O Ministério Público de São Paulo (MP-SP) apresentou uma nova denúncia contra o deputado estadual Lucas Diez Bove (PL), acusado de perseguição, violência psicológica, física e ameaça contra a ex-esposa, a influenciadora Cíntia Chagas.
A promotora Fernanda Raspantini Pellegrino também pediu à Justiça a prisão preventiva do parlamentar e que a Assembleia Legislativa de São Paulo (Alesp) seja oficialmente comunicada sobre o caso.

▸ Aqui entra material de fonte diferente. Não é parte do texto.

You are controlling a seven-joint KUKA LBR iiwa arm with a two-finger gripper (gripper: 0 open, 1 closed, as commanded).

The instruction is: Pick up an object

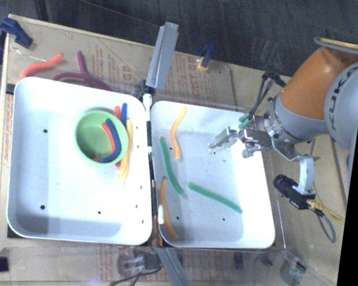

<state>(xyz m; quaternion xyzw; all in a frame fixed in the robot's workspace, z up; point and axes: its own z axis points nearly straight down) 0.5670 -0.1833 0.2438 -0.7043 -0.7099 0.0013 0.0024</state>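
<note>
The gripper [235,142] hung over the right bin [257,223], near its far right corner, with its two fingers spread and nothing between them. The grey arm [318,92] with its orange band reached in from the bench's right edge.

In the right bin lay several flexible strips. An orange strip [177,132] ran from the bin's far edge toward its middle. A green strip [170,165] lay just beside it along the left side, slanting toward the centre. Another green strip [215,197] lay nearer the bin's middle, pointing toward the right wall, well apart from the gripper. A second orange strip [165,216] curved along the left wall down to the near left corner.

The left bin [45,199] held a green bowl [97,135] in its far right part, with red, blue and yellow strips [119,138] draped across and beside it.

On the bench [112,57] beyond the left bin's far edge lay an orange-red strip [41,65] and a purple strip [82,76].
</note>
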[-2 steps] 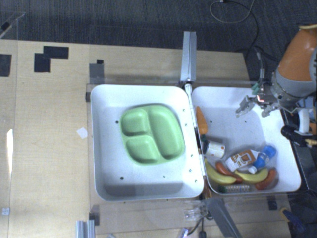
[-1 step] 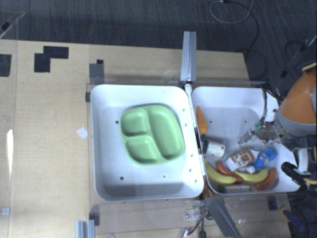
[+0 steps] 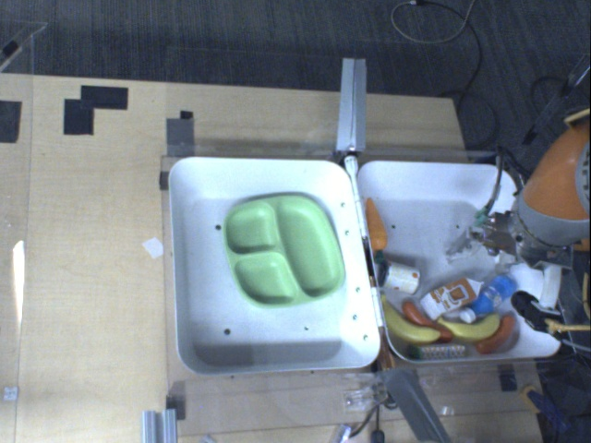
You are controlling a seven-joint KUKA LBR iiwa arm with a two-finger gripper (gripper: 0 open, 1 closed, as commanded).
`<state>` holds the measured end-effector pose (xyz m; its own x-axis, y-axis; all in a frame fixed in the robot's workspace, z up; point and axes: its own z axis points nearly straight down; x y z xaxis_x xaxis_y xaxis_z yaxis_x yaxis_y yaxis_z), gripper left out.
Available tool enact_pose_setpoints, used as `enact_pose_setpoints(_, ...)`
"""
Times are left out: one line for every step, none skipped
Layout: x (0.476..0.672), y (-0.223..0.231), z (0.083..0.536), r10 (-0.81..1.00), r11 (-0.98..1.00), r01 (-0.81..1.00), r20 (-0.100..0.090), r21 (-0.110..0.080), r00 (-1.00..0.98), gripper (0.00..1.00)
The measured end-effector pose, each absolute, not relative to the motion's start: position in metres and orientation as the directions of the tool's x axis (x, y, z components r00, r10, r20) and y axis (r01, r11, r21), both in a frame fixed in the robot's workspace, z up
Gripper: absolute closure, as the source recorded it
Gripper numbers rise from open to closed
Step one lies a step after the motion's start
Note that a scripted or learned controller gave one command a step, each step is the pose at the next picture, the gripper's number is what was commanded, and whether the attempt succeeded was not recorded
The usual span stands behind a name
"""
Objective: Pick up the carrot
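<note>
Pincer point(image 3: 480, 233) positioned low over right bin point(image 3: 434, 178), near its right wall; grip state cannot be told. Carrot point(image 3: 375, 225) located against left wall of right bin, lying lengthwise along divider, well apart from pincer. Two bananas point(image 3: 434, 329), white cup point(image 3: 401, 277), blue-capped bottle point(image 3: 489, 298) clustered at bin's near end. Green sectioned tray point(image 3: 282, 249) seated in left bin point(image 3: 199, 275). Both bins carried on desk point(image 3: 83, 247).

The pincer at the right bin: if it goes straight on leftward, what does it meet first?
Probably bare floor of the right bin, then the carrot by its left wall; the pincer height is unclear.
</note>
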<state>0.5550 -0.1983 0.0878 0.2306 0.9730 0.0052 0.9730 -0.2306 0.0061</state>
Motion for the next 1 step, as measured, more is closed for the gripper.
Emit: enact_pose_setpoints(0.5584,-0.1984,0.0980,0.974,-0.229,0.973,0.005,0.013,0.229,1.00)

Na denúncia, o MP afirma que o deputado reiteradamente descumpriu medidas protetivas concedidas à vítima, “demonstrando claro desprezo às restrições judiciais impostas”.
A promotora destacou que as determinações da Justiça, que visavam impedir novas agressões e contatos com a ex-companheira, “não estão sendo suficientes para garantir a integridade de Cíntia Chagas”.
“O denunciado, ainda que advertido, passou a descumprir as medidas de forma cada vez mais grave. No início, fazia publicações com indiretas sobre a vítima e o processo. Com o tempo, passou a ignorar completamente as decisões judiciais”, escreveu Pellegrino.
A promotora solicitou que o Tribunal de Justiça oficie a Alesp para verificar se o Legislativo pretende adotar medidas políticas ou disciplinares diante das acusações.
Em nota, a defesa de Bove informou que o deputado não pretende se manifestar sobre a nova denúncia. A Alesp foi procurada, mas ainda não respondeu ao pedido de posicionamento.
Cíntia Chagas, que tem mais de 7,6 milhões de seguidores, denunciou o ex-companheiro em 2023 por uma série de abusos físicos e psicológicos ocorridos durante o relacionamento de mais de dois anos.
O deputado já havia sido alvo de uma representação no Conselho de Ética da Alesp, protocolada pela deputada Mônica Seixas (PSOL), que pedia sua cassação por quebra de decoro parlamentar. No entanto, em agosto de 2024, o processo foi arquivado por seis votos a um.
Poucos dias após a decisão, Bove e Seixas protagonizaram uma discussão acalorada no plenário da Alesp, o que levou à suspensão temporária da sessão.